As the end of the semester comes to a close, I can't help but picture what my life will be like when I'm not cramming in studying, homework, and a social life day in and day out. The sound of ocean waves instead of alarm clocks will soon be my reality in just a few weeks, making it hard to focus on finals and all of the last-minute packing I have to do. There are so many reasons why summer can't come soon enough, but I have narrowed them down to just a few.
Below are seven reasons why I'm bursting at the seams to travel the six hours home and leave Tallahassee behind.
1. I will be reunited with friends that went to different schools.
I made amazing friends in high school that impacted me in more ways than I can count, so watching them move to different cities and states was bittersweet. I was excited about their new lives but also sad that I would not be able to see them as much anymore. Summer will be a time where I will be reunited with the people who make me the happiest and who truly embody what it means to be best friends.
2. I will no longer have to walk five miles in the scorching heat to my classes.
I got very unlucky in that I was placed in a dorm that is located on the opposite side of campus where all of my classes and sorority so happen to be. I love walking, but when it's 100º and I'm carrying a heavy backpack, all I want to do is rip my clothes off and jump into a fountain. During summer, I will be reunited with my Jeep that will take me wherever I need to go, free of the back pain and the sweaty clothes.
Home-cooked meals will replace the bland and unhealthy food options in the dining halls.
I have been blessed with a mom who knows how to cook. Her meals make me feel warm and loved every single day. I never knew how much I would miss them until I ate my first meal inside FSU's dining halls. Don't get me wrong, the food is much better than what I thought it would be, but it's still not something I would voluntarily eat every day. I can't wait until I can sit down at my kitchen table and actually enjoy the meals placed in front of me–free of guilt and disappointment.
I will have my own space once again.
If you know me, then you know I love my space; I love having the liberty of retreating to my bedroom, closing the door, and engulfing myself in my fluffy comforter. However, living in a dorm and having to share a cramped room with another person has truly made me appreciate having my own room and the freedom to do whatever I wanted inside of it.
I won't have to force myself to go clubbing with my friends anymore.

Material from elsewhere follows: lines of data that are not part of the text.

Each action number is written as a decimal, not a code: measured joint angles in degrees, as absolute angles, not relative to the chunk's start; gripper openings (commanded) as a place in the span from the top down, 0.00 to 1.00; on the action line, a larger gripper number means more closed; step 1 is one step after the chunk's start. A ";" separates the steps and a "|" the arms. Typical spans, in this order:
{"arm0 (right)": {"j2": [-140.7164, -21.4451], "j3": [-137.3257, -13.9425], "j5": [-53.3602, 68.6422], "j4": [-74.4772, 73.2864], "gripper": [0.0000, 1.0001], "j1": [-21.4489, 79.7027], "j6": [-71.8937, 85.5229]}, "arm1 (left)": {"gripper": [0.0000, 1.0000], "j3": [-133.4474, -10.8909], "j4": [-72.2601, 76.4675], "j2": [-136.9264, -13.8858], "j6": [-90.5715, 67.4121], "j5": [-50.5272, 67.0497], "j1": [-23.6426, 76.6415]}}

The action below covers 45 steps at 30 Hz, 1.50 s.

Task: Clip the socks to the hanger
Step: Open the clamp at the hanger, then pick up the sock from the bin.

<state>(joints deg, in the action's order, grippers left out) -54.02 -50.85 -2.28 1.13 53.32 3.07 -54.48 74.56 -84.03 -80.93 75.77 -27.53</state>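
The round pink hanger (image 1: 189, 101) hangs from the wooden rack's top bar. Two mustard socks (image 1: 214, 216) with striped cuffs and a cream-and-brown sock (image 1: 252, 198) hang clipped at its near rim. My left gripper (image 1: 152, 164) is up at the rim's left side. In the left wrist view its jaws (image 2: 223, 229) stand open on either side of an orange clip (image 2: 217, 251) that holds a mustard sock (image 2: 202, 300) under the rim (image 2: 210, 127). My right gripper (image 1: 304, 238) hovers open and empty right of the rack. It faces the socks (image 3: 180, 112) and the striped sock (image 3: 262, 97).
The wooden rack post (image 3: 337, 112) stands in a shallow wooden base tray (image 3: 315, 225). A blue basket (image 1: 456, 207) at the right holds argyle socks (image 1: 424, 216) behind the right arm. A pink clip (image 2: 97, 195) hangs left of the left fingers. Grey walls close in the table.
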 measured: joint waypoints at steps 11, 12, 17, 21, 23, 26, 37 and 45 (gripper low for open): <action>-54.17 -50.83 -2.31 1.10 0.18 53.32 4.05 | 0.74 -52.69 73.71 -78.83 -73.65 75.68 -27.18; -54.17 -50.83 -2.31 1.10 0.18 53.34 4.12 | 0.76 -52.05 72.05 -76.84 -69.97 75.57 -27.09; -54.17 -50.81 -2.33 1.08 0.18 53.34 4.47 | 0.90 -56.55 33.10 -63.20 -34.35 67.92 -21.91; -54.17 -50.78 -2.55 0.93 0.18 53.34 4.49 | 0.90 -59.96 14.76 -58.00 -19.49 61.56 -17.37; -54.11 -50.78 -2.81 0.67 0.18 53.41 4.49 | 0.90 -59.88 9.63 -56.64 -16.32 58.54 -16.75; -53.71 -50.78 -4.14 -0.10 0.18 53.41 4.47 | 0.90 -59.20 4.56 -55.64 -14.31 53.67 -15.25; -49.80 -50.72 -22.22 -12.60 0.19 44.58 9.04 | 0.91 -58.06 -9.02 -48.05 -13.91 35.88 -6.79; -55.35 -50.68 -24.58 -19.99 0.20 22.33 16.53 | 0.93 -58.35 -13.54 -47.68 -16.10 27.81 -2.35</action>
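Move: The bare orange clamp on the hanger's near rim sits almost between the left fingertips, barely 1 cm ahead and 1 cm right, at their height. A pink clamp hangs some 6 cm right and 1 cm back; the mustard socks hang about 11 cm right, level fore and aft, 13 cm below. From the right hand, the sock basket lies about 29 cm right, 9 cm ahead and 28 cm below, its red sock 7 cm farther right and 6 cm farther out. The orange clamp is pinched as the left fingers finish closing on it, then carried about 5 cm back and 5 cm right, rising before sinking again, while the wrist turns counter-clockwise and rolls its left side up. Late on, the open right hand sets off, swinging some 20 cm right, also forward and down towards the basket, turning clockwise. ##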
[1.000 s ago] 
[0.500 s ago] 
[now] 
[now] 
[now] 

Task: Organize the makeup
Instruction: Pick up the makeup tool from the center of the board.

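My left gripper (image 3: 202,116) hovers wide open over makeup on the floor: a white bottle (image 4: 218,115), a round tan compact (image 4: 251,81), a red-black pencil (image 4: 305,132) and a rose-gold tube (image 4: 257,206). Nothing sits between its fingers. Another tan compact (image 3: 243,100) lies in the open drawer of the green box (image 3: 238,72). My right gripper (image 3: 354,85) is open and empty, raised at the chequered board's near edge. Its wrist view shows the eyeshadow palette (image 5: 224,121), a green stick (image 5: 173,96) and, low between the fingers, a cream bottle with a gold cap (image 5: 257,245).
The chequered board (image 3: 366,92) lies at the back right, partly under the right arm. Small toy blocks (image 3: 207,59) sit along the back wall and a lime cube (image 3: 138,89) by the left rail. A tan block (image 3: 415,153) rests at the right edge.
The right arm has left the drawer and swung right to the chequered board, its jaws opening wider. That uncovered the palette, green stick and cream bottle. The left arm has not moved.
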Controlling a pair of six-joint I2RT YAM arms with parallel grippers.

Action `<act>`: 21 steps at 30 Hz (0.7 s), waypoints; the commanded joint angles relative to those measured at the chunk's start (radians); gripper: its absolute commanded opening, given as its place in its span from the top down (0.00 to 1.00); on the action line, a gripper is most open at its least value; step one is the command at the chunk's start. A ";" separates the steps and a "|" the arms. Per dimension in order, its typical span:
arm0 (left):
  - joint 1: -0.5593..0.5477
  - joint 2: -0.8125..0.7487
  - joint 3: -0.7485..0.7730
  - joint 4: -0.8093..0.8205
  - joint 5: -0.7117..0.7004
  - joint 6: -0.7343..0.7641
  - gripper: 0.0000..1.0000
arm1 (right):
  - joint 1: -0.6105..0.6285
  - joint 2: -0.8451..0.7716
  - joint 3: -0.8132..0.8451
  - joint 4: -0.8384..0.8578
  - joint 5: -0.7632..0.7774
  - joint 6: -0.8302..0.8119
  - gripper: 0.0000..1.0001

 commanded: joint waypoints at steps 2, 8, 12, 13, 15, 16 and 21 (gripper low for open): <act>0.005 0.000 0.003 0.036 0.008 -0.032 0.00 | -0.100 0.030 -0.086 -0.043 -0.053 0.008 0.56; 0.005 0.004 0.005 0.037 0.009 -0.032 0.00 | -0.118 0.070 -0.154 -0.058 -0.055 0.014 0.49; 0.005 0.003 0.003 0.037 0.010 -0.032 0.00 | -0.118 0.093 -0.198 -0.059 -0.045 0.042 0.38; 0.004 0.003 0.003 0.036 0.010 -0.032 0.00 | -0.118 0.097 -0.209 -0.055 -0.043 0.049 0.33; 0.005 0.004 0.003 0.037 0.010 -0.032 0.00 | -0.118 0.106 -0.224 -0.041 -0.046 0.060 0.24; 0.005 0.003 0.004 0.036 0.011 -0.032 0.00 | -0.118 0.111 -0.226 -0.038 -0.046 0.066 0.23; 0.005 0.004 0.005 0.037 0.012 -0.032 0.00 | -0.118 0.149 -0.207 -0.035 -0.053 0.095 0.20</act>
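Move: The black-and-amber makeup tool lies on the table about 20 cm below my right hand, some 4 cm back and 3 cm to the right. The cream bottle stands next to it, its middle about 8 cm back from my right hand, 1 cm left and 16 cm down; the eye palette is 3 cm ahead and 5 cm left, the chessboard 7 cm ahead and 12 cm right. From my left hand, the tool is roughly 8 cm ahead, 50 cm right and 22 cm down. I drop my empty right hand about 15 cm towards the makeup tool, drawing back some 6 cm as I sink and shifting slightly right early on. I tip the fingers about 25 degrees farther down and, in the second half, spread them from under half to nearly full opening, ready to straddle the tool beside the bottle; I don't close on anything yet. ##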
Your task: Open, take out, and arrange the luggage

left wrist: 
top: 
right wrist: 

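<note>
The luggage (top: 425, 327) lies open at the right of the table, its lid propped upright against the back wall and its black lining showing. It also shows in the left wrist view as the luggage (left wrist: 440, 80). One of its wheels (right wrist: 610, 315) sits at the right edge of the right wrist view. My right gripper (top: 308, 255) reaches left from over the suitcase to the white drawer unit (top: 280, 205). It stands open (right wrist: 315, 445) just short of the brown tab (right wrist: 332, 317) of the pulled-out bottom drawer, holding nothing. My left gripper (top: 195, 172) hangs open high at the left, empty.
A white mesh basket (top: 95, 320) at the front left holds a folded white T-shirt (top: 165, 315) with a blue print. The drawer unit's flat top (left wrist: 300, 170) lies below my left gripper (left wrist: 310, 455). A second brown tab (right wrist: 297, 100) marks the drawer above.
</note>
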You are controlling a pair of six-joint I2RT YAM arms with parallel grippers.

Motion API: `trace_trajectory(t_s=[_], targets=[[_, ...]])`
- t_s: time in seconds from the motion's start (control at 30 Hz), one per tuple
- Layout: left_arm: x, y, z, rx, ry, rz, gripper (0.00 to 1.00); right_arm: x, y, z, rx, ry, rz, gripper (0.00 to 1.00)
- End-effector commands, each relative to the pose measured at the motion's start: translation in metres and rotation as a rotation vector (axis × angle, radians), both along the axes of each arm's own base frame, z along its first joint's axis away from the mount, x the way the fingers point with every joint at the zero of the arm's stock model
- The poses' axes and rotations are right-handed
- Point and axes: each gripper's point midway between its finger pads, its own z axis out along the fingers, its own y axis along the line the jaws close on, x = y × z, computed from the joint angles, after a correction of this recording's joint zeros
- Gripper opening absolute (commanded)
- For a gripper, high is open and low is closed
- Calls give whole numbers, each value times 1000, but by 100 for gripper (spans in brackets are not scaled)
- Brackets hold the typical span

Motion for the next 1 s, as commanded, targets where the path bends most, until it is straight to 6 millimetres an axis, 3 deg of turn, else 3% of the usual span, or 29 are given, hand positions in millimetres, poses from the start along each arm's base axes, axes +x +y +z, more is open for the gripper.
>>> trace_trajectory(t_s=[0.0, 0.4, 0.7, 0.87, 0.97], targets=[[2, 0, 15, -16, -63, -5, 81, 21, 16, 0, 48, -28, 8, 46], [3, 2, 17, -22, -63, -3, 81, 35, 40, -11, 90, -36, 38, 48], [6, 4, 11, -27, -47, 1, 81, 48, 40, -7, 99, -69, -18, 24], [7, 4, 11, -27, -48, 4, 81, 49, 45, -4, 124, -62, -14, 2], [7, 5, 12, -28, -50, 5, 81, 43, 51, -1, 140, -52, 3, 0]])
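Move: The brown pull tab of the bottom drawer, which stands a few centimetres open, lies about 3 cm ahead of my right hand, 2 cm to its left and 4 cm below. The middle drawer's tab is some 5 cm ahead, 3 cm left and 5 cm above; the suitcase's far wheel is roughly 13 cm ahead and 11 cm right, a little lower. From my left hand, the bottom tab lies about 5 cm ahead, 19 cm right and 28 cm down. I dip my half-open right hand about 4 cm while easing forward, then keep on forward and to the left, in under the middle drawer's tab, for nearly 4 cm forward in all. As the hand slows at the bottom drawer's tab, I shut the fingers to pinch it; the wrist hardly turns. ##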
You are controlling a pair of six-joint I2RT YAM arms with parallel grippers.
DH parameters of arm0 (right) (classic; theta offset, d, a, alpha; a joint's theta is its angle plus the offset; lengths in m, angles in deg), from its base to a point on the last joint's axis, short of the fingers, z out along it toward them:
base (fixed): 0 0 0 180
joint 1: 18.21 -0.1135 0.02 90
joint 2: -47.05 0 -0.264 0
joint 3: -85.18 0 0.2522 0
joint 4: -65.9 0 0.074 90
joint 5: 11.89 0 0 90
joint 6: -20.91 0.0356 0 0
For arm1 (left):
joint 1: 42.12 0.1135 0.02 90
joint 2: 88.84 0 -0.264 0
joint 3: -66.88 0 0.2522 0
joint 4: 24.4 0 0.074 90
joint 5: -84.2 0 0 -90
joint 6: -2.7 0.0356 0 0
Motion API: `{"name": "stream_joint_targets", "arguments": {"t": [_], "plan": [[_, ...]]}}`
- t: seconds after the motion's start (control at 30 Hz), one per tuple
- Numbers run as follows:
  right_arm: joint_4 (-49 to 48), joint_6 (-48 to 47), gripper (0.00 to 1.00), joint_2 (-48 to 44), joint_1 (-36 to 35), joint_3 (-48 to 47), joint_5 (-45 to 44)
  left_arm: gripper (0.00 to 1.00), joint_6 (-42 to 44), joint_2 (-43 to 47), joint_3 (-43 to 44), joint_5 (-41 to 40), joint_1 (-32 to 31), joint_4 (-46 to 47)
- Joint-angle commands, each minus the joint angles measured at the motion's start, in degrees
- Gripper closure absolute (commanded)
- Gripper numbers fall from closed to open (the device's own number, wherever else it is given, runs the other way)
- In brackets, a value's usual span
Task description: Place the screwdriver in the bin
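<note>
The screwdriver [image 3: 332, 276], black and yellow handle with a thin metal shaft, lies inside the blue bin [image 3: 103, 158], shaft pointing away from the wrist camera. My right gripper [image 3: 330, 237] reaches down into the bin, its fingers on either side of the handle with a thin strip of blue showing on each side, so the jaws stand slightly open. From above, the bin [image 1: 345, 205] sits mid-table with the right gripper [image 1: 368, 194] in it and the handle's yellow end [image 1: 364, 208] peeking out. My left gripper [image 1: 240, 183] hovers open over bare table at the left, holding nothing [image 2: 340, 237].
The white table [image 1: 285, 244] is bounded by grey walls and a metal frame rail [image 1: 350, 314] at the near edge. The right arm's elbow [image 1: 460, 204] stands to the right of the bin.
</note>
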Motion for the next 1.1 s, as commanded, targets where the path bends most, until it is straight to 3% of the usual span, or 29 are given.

For some odd reason, my group of friends absolutely love going to the clubs around campus despite the fact that they're cramped, smelly, and overpriced. I often find myself having to come up with excuses every night as to why I can't join them for a night out, making me feel bad for lying to them and not wanting to go out. It will be nice not feeling the pressures I feel here at home, thus allowing me to focus more on my needs and wants rather than the needs and wants of others.
I can spend time with my family again.
I have been blessed with the most amazing family anyone could ever ask for. Going off to college was extremely hard since I would no longer be with my mom, dad, and sister–the three most important people in my life. Despite the fact that my older sister will most likely be interning in another state, I will still be able to have my parents and their love by my side.
I won't have to worry about the endless amount of assignments that seem to never go away.
This semester, I wound up having six classes that all seemed to be on the same schedule; all of their assignments, quizzes, and exams just so happened to fall on the same days, making it seem like there was always something to complete or study for. Even though I'm taking an online course over the summer, I will no longer be occupied with school starting from the minute I wake up to the minute I fall asleep.